Financement politique : un dernier droit avant les changement de règles

Avant les changements de règles, les partis politiques tentent de renflouer leurs caisses.

TORONTO – Avec les nouvelles règles en matière de financement politique qui entreront en vigueur le 1er janvier prochain, les principaux partis politiques ontariens multiplient les efforts pour renflouer les coffres avant la date butoir.

JEAN-FRANÇOIS MORISSETTE 
jmorissette@tfo.org@JFMorissette72

Le Parti libéral de l’Ontario (PLO) a tenu 21 soirées de financement entre le 1er et le 17 décembre. Les prix des billets individuels de ces soirées varient entre 50 $ et 1 000 $, en fonction de la présence de certains députés et de certains ministres.

Du côté du Parti progressiste-conservateur (Parti PC) de l’Ontario, les efforts de financement se sont également multipliés.

Un porte-parole du Nouveau Parti démocratique (NPD) a confirmé à #ONfr que le parti a organisé une seule activité de financement centralisée, mais que d’autres activités dans les différentes circonscriptions ont eu lieu, sans pouvoir en spécifier le nombre.

Un problème d’éthique?

Selon Geneviève Tellier, politologue à l’Université d’Ottawa, il n’est pas illégal pour les partis politiques de faire un grand effort de financement pour profiter des anciennes règles.

« Est-ce que c’est éthique? Ce n’est pas clair. Ça peut l’être oui ou non parce que l’on ne contrevient pas à la loi. D’un autre côté, la loi va changer », explique-t-elle.

Mme Tellier ne se dit cependant pas inquiète de la situation puisque ça ne risque pas de se reproduire prochainement.

« S’ils font cela, c’est probablement que les nouvelles règles vont leur faire mal. Ça va vraiment changer les choses et on peut penser que les nouvelles règles vont apporter quelque chose d’intéressant pour changer les comportements. »

Mme Tellier croit que trois principaux partis ontariens seront perdants en termes de financement. Elle ajoute que les petits partis risquent de tirer avantage de la situation.

Questionnée sur l’éthique de ces efforts de dernière minute, une porte-parole pour le PLO rappelle que c’est la formation politique de Mme Wynne qui avait apporté les changements aux règles de financement. Elle ajoute qu’avant l’entrée en vigueur de ces nouvelles règles, le parti ne faisait que suivre les règles déjà existantes, comme le NPD et le Parti PC, et qu’il respectait ses engagements quant à la tenue d’événements de financement déjà prévus.

Il y a quelques semaines, la directrice des communications du chef du Parti PC, Tamara Macgregor, avait indiqué à #ONfr que malgré la longue période avant la prochaine élection générale, le parti espérait pouvoir capitaliser sur la popularité du chef Patrick Brown, en avance dans les sondages si une élection avait lieu aujourd’hui, sans pour autant justifier les efforts de financement du parti.

Les politiciens bannis de ces événements

À partir du 1er janvier prochain, il sera interdit aux députés provinciaux, aux candidats, aux chefs de parti, aux candidats à l’investiture et même aux candidats à la direction d’un parti d’assister à des activités de financement à des fins politiques.

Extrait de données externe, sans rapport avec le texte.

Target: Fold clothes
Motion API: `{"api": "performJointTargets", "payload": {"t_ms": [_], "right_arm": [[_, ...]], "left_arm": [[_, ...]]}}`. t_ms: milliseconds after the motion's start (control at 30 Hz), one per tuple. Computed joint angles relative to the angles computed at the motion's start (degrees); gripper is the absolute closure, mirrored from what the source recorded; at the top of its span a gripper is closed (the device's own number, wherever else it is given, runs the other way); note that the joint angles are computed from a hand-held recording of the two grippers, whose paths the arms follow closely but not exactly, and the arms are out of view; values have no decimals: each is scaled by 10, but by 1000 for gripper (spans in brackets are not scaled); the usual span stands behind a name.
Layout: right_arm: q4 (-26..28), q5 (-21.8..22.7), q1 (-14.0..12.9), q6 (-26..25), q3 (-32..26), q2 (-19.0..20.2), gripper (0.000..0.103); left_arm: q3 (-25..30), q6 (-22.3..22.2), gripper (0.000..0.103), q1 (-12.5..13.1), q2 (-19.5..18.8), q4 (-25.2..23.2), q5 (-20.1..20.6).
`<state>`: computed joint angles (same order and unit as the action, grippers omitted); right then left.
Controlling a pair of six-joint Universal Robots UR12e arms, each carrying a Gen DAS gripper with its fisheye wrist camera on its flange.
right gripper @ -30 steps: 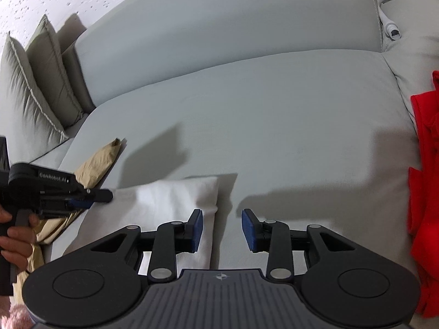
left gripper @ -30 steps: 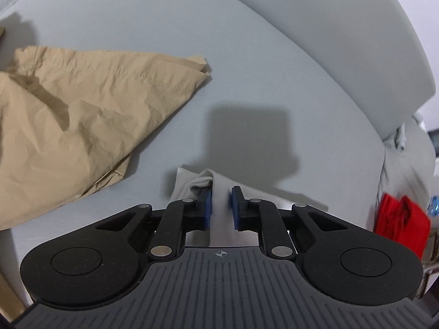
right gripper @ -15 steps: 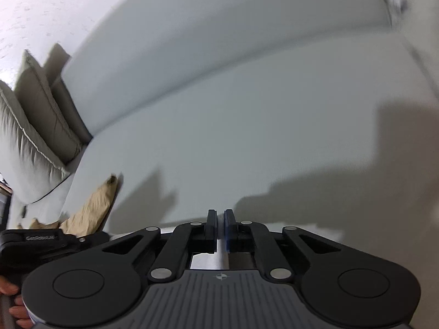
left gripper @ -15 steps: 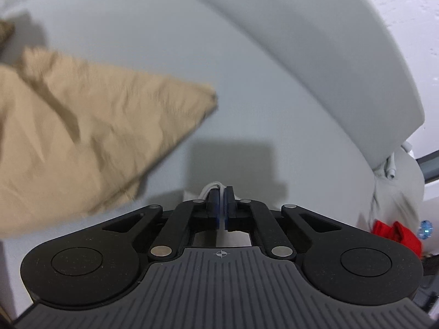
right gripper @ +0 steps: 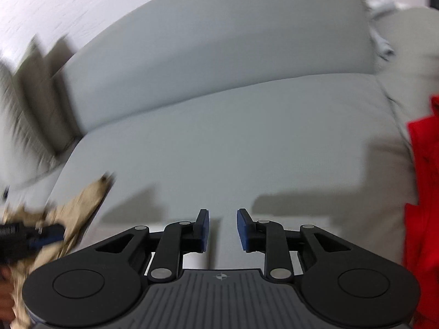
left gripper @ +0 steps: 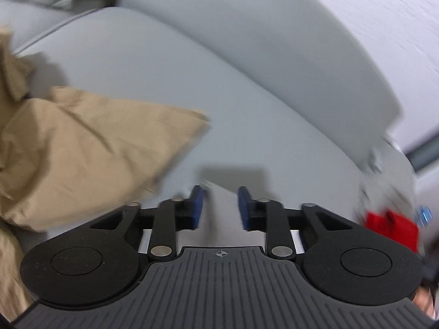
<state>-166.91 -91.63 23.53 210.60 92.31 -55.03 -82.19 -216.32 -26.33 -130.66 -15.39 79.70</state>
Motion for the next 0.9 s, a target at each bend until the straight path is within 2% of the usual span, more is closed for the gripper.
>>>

Les nouvelles règles vont même plus loin encore, alors que de nombreux membres du personnel politique seront assujettis à la même restriction que leur patron, y compris le personnel du cabinet de la première ministre, le personnel des chefs de partis et les chefs de cabinet des ministres.

Il sera également interdit à des personnes morales et à des syndicats de faire des contributions à des partis, des candidats, des associations de circonscription, des candidats à l’investiture et des candidats à la direction d’un parti.

Pour la députée du NPD, Catherine Fife, même si les politiciens n’ont plus accès à des soirées de financement, la loi n’est pas parfaite pour autant.

« Il existe encore une manière d’avoir accès à des politiciens moyennant une somme d’argent. Nous (au NPD) voulions que le commissariat à l’éthique ait plus de pouvoir pour empêcher les conflits d’intérêts », explique la députée.

Elle déplore aussi que rien n’ait été ajouté dans la loi pour limiter les publicités partisanes, comme ce fut dénoncé dans le plus récent rapport de la vérificatrice générale de l’Ontario.

« La nouvelle loi est un pas dans la bonne direction, c’est certain. Mais est-ce que les libéraux ont manqué une chance? Je crois que oui », conclut Catherine Fife.

La nouvelle loi sur le financement politique a été adoptée par les députés de Queen’s Park le 1er décembre dernier.